John Tarleton Oct 6, 2022

Read also: Broken Promise: Mayor Plans to Shift 250,000 Retired City Workers Privatized Health Insurance and What’s Wrong with Medicare Advantage?

During the seemingly endless 2021 congressional negotiations over the Build Back Better Act, Senator Bernie Sanders introduced legislation that would have given Medicare the opportunity to pay for drugs through a competitive bidding process. He envisioned using the hundreds of billions of dollars in savings to provide deficit-neutral financing for new vision, hearing and dental benefits for regular Medicare enrollees. 

“You’ve got senior citizens whose teeth are rotting in their mouth. Older people who can’t talk to their grandchildren because they can’t hear them because they can’t afford a hearing aid. And people who can’t read a newspaper because they can’t afford glasses,” Sanders told NBC News in May 2021. “So to say that dental care, hearing aids and eyeglasses should be a part of Medicare makes all the sense in the world.”

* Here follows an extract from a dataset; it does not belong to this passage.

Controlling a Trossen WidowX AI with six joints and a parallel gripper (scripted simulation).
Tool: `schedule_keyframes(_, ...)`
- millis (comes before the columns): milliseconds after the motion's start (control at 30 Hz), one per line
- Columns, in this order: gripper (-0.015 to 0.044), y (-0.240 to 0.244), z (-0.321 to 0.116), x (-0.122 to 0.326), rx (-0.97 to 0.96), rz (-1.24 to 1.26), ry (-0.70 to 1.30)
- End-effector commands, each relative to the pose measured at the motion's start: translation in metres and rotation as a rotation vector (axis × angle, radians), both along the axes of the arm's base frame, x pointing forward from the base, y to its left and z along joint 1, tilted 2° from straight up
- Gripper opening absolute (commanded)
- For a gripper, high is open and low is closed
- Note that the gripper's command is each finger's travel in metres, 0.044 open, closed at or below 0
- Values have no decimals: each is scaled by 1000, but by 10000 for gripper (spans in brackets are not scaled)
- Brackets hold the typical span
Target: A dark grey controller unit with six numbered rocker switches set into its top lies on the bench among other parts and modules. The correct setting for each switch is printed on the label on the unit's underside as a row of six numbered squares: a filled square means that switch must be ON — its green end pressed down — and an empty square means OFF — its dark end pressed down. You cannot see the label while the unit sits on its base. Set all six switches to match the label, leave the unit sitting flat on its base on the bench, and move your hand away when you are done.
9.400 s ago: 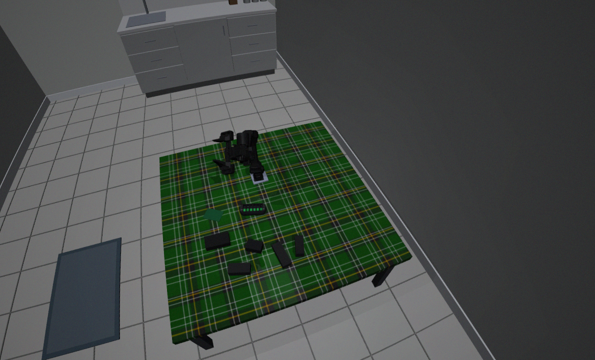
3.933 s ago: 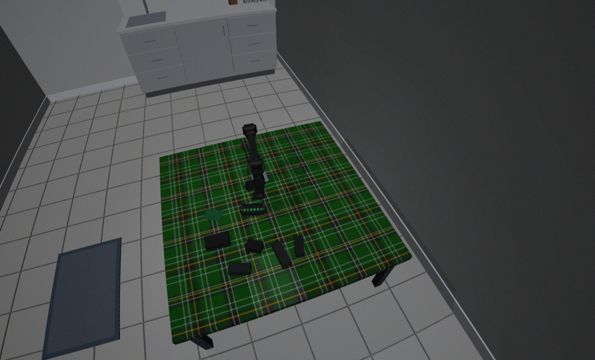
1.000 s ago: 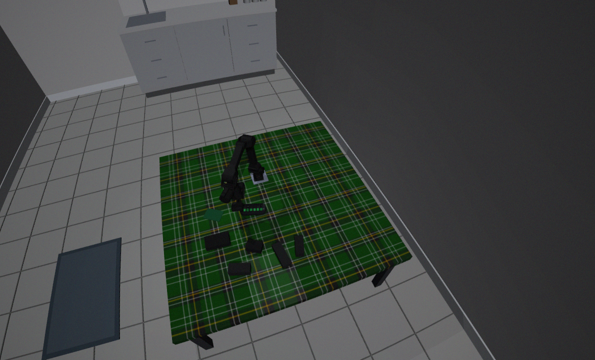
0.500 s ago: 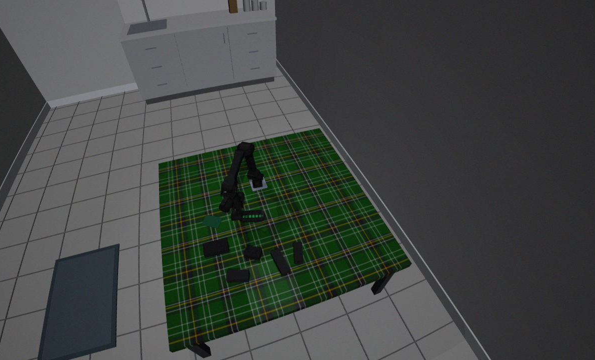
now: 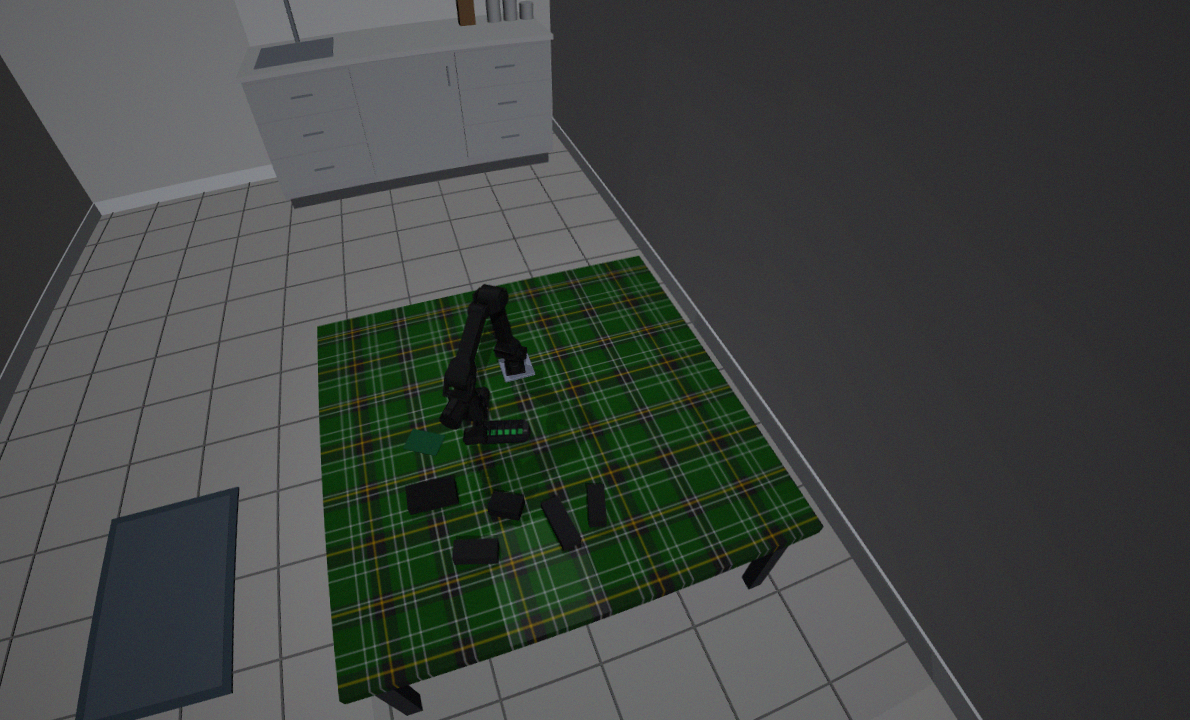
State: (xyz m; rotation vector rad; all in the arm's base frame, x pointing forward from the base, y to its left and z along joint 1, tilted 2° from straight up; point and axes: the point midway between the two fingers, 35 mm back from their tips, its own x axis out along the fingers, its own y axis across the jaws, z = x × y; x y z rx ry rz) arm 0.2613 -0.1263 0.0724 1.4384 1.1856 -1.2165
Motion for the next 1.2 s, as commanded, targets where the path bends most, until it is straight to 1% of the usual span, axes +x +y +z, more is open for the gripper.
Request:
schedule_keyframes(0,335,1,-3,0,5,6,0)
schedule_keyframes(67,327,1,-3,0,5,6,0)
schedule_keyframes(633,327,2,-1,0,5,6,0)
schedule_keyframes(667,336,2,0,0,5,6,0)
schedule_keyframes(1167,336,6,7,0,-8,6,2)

Cutting pharmaceutical prices and expanding Medicare coverage both polled above 70% and were among the most popular items in the sprawling Build Back Better package. They were also politically strategic: Older voters are disproportionately concentrated in swing states — Pennsylvania, Michigan, Wisconsin, Arizona and Florida — that will play a key role in deciding the 2024 presidential race and, perhaps, the future of the republic. 

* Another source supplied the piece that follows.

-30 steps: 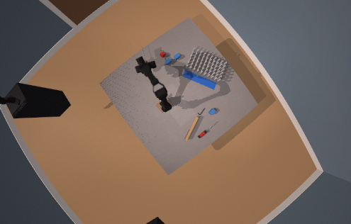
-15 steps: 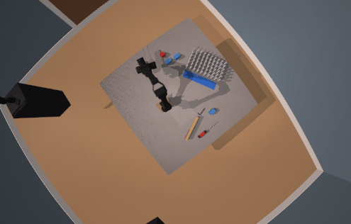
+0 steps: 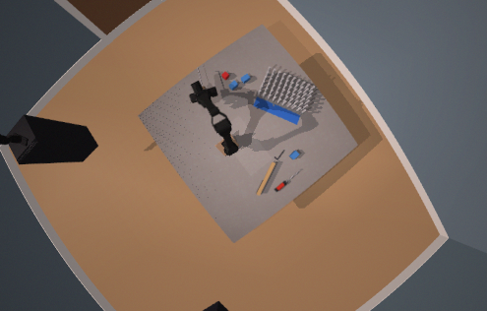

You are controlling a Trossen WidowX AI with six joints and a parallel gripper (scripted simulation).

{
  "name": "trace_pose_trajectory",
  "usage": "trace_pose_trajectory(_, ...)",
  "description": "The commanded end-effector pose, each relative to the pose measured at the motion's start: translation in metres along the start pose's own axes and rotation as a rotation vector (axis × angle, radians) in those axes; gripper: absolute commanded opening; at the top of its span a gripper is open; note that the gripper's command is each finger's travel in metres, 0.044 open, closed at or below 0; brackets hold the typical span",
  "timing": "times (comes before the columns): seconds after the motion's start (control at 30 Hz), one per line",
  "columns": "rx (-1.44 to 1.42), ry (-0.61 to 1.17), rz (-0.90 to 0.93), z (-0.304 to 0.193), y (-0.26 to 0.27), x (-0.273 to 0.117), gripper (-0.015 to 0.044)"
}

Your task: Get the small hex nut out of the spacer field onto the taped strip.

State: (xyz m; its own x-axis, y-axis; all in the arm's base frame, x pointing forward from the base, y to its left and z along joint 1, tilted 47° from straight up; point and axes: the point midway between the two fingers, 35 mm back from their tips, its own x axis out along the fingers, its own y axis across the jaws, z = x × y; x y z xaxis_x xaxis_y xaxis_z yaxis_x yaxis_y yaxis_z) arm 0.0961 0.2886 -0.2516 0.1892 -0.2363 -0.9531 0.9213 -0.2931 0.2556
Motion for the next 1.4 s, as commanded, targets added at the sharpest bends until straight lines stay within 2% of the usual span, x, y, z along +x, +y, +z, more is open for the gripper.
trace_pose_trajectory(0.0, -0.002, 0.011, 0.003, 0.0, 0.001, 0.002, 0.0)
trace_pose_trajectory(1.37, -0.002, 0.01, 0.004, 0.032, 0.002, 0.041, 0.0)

Sanders’ grand plan died in the House Energy and Commerce Committee in September 2021 when three conservative Democrats joined Republicans in refusing to allow Medicare to negotiate drug prices. Progressives howled at three pharma-friendly turncoats — Kathleen Rice (D-NY), Scott Peters (D-CA) and Kurt Schrader (D-O) — who tanked the measure. But, neither the Biden administration nor leading congressional Democrats had shown much enthusiasm for Sanders’ plan to make Big Pharma pay for hearing aids, eyeglasses and a trip to the dentist for millions of eldely Americans. 

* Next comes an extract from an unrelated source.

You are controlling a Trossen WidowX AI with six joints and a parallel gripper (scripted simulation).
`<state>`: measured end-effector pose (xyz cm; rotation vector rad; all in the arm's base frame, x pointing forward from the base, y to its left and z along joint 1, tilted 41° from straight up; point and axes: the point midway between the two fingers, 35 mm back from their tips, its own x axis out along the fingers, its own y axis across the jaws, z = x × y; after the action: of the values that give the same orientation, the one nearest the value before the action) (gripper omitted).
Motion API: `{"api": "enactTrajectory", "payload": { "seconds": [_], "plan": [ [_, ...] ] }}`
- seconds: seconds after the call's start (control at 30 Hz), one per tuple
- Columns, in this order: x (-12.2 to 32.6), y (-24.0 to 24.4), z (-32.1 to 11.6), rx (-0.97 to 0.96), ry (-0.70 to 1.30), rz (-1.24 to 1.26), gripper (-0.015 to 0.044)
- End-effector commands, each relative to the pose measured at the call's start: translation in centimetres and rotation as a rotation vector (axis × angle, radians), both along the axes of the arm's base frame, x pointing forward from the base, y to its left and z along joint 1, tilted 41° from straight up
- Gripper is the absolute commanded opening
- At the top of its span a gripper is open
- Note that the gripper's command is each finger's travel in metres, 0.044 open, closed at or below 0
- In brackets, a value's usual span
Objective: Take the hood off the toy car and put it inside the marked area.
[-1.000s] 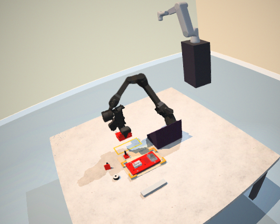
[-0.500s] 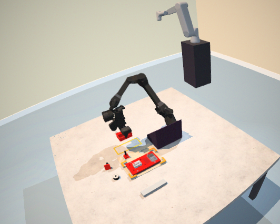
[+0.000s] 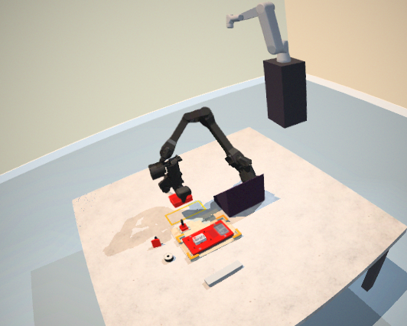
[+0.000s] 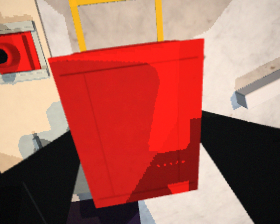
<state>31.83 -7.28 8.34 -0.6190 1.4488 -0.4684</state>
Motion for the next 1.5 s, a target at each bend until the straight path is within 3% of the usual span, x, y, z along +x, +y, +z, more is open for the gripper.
{"api": "enactTrajectory", "payload": {
  "seconds": [0.0, 1.47],
  "plan": [
    [-0.2, -0.3, -0.5, -0.002, 0.009, 0.001, 0.0000],
    [0.1, -2.5, -3.0, -0.004, 0.009, 0.001, 0.0000]
  ]
}}
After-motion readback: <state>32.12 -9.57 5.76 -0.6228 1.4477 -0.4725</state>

It would have rankled Big Pharma, which is a lucrative source of campaign donations for both parties. It also would have displeased the private health insurance industry, another major source of campaign cash. Adding vision, hearing and dental as benefits to regular Medicare would have undermined a key part of private insurers’ Medicare Advantage business model — dangling much-needed benefits in front of regular Medicare enrollees who are invited to gamble on whether they will experience more dire medical problems that require more costly treatments that a Medicare Advantage provider may ration or deny them altogether.